Habilidades centrais: Spark, dbt, Airflow, Kafka e plataformas como Databricks e Snowflake.
Arquiteto de soluções de IA
Com a proliferação de ferramentas, APIs e modelos disponíveis no mercado, alguém precisa decidir o que faz sentido adotar e como integrar tudo isso à arquitetura existente. É aí que entra o arquiteto de soluções de IA. Ele avalia trade-offs entre build e buy, define padrões técnicos e garante que as decisões de hoje não gerem dívida técnica amanhã.
Engenheiro de prompt/especialista em LLMs
Com a adoção acelerada de grandes modelos de linguagem como ChatGPT, Claude e Gemini, cresceu a demanda por profissionais que saibam extrair valor desses sistemas de forma confiável e segura. Então, o engenheiro de prompt desenha fluxos de raciocínio, testa comportamentos em cenários adversos, otimiza o uso e o custo das chamadas à API e garante que as saídas estejam alinhadas às necessidades do negócio.
Habilidades centrais: engenharia de prompt avançada, avaliação de outputs, RAG (Retrieval-Augmented Generation), avaliação e curadoria de datasets para ajuste de modelos e integração via APIs.
Cientista de dados aplicado
Diferente do perfil mais acadêmico, o cientista de dados aplicado foca em resolver problemas de negócio com modelos preditivos e analíticos.

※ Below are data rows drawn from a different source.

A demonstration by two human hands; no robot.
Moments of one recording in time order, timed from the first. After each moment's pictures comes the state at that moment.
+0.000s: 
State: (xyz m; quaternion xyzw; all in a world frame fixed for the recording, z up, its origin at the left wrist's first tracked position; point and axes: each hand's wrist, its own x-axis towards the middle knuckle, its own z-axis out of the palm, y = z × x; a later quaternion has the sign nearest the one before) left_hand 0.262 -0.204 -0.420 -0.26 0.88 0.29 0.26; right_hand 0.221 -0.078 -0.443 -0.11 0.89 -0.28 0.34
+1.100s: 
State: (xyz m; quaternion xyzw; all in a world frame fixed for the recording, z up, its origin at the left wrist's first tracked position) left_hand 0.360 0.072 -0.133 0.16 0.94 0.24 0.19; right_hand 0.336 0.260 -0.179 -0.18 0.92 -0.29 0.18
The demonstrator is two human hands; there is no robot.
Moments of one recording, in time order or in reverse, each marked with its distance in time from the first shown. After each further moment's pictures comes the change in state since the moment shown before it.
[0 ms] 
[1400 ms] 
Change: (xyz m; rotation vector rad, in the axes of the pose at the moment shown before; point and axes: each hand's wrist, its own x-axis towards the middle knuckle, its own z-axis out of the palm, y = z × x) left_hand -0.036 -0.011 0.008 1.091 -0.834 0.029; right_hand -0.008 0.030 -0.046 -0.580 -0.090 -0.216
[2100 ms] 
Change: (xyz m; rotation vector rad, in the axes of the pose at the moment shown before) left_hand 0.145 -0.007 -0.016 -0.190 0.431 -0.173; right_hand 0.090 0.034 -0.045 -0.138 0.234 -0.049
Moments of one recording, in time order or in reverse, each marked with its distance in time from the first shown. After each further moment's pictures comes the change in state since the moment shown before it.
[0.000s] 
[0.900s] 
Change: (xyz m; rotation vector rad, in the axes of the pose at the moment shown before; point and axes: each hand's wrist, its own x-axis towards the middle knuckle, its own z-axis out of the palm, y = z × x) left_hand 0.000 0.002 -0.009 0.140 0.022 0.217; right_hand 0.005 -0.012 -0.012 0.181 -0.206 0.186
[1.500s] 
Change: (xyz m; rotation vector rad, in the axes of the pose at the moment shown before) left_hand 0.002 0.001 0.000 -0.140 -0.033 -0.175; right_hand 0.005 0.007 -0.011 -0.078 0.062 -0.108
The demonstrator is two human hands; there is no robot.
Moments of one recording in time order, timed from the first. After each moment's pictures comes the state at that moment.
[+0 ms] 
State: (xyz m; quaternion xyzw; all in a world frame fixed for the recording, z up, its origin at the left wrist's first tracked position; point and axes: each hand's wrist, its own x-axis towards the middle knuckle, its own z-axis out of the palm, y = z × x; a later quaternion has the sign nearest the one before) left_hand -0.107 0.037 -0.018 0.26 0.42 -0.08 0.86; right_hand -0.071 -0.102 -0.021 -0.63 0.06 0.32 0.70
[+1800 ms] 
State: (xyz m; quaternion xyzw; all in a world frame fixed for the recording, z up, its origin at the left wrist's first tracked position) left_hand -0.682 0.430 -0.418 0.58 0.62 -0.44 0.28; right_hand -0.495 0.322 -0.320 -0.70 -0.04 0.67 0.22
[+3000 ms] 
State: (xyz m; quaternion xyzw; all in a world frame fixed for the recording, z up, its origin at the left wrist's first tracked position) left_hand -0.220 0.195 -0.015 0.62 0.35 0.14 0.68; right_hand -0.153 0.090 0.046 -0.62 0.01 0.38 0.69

Ou seja, é o profissional que une domínio técnico à compreensão do contexto operacional, traduzindo perguntas do negócio em hipóteses testáveis e resultados acionáveis.
Nas empresas, esse profissional agrega valor especialmente em áreas como previsão de demanda, detecção de anomalias, personalização e automação de decisões repetitivas.
Especialista em AI governance e ética
À medida que regulações avançam, as empresas precisarão demonstrar que seus sistemas de IA são auditáveis, explicáveis e livres de vieses críticos. O especialista em governança de IA ainda é escasso no mercado, mas tende a se tornar obrigatório em setores regulados como financeiro e saúde, por exemplo.
Seu desafio é montar o time certo, no momento certo?
Parece muita coisa. Mas, calma! Primeiramente, saiba que esses profissionais não são igualmente necessários para todas as empresas. Logo, saber quando e como contratar profissionais de IA é o que fará toda a diferença.
Uma organização em estágio inicial de adoção de IA tem necessidades muito diferentes de uma que já opera modelos em produção. Por isso, a decisão sobre quais profissionais priorizar depende do momento da jornada, do orçamento disponível e da velocidade que o negócio exige.